Unirational and ampleness Let U be a unirational variety over a field of characteristic 0. I have read that its canonical divisor cannot be ample, but I don't know why.
Any references will be most helpful.
 A: Smooth varieties 
Let $X$ be a smooth uniruled variety. Then there is a free rational curve $f:\mathbb{P}^1\rightarrow X$, that is $H^1(\mathbb{P}^1,f^*T_X\otimes\mathcal{O}_{\mathbb{P}^1}(-1)) = 0$. Now $f^{*}T_X$ is a rank $n = dim(X)$ vector bundle on $\mathbb{P}^1$. Therefore we can write
$$f^*T_X = \mathcal{O}_{\mathbb{P}^1}(a_1)\oplus...\oplus\mathcal{O}_{\mathbb{P}^1}(a_n).$$
Now, $f^{*}T_X$ contains $T_{\mathbb{P}^1}\cong\mathcal{O}_{\mathbb{P}^1}(2)$. We have $K_X\cdot f_*\mathbb{P}^1 = -\sum_{i=1}^{n}a_i\leq -2$.

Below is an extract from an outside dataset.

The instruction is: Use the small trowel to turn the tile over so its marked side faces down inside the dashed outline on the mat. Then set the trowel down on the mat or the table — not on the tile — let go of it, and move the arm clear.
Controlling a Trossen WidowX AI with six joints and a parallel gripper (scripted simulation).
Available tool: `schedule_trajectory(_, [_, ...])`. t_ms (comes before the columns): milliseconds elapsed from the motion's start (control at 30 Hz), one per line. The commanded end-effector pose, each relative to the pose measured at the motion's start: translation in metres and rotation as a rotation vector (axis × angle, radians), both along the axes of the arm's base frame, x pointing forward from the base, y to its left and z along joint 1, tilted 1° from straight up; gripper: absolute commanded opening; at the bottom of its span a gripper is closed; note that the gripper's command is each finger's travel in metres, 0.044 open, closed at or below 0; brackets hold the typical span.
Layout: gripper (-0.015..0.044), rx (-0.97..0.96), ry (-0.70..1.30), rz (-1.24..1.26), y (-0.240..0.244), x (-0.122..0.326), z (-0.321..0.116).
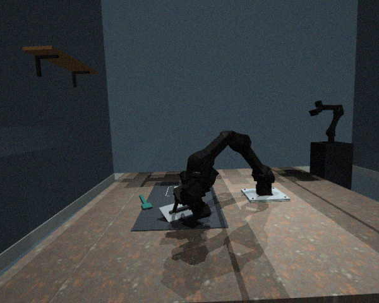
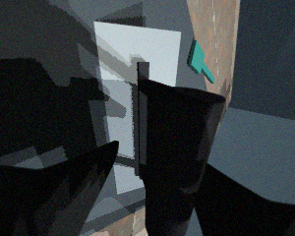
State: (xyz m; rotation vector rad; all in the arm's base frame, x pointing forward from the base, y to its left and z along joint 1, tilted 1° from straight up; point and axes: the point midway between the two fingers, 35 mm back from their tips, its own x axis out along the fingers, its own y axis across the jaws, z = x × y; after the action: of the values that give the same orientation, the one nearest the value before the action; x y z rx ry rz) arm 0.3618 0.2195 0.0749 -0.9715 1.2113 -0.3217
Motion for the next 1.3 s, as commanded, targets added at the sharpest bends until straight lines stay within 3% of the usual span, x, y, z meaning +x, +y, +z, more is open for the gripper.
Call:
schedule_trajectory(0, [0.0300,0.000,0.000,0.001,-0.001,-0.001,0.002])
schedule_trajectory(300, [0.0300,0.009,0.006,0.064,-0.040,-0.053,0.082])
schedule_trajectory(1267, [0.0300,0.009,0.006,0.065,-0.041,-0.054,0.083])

Therefore, $X$ uniruled implies that there is a free rational curve on $X$ which implies that $K_X$ is not nef. So, if $K_X$ is ample (in particular $K_X$ is nef) then $X$ is not uniruled. 
Now, $X$ unirational $\Rightarrow$ $X$ rationally connected $\Rightarrow$ $X$ uniruled $\Rightarrow$ $K_X$ is not nef (in particular $K_X$ is not ample).
In other terms. If $X$ is uniruled then $X$ has nagative Kodaira dimension. If the canonical bundle of $X$ is ample (it is enough big) then $X$ has Kodaira dimension $dim(X)$.  
Singular varieties
There are singular uniruled varieties with ample canonical bundle. In particular there are many examples of rational singular surfaces with ample canonical bundle. The following example is due to Kollar. You can find the details and many other interesting constructions here http://arxiv.org/abs/1007.1936
Let us consider the surface
$$Y = Y(a_1, a_2, a_3, a_4) := (x_1^{a_1}x_2 + x_2^{a_2}x_3 + x_3^{a_3}x_4 + x_4^{a_4}x_1 = 0)$$
in the weighted projective space $\mathbb{P}(w_1, w_2, w_3, w_4)$, such that
$$a_1w_1+w_2 = a_2w_2 + w_3 = a_3w_3 + w_4 = a_4w_4+w_1 = d$$
and
$$\begin{array}{ll} w_1 = \frac{1}{w^*}(a_2 a_3 a_4-a_3 a_4+a_4-1),
& w_2 = \frac{1}{w^*}(a_1 a_3 a_4-a_1 a_4+a_1-1),\\
  w_3 =
\frac{1}{w^*}(a_1 a_2 a_4-a_1 a_2 + a_2-1), &  w_4 =
\frac{1}{w^*}(a_1 a_2 a_3- a_2 a_3 + a_3-1),
\end{array}$$
$$d = \frac{1}{w^*}(a_1 a_2 a_3 a_4-1)$$ where $w^* = \gcd(w_1, w_2,
w_3, w_4).$ If $w^* = 1$, then $Y$
is a rational surface with $4$ cyclic singularities and $H_2(Y, \mathbb{Q}) \cong
\mathbb{Q}^3$. The rational curves
$$C_1 := (x_1 = x_3 = 0),\quad C_2 := (x_2 = x_4 = 0)$$ are extremal rays
with respect the $K_Y + (1- \epsilon)(C_1 + C_2)$ minimal model program for
$0 < \epsilon \ll 1$. Therefore $C_1$ and $C_2$ are contractible
to quotient singularities and we get a rational surface of Picard
number 1,
$$\pi : Y=Y(a_1,a_2,a_3,a_4) \rightarrow X = X(a_1, a_2, a_3, a_4).$$
If $a_1, a_2, a_3, a_4 \geq 4$, then $K_{X}$ is ample.
For examples of big surfaces with big cotangent bundle you could take a look at this http://www.latp.univ-mrs.fr/~eroussea/big-surfaces.pdf
For a classification of complex compact Gorenstein surfaces with negative canonical bundle you can read this http://link.springer.com/article/10.1007%2FBF01421952#page-2. A classical example of a rational surface with negative canonical bundle is the quadric cone in $\mathbb{P}^3$. The canonical divisor $K_S$ is $-2H_{|S}$, where $H$ is a plane in $\mathbb{P}^3$ through the vertex.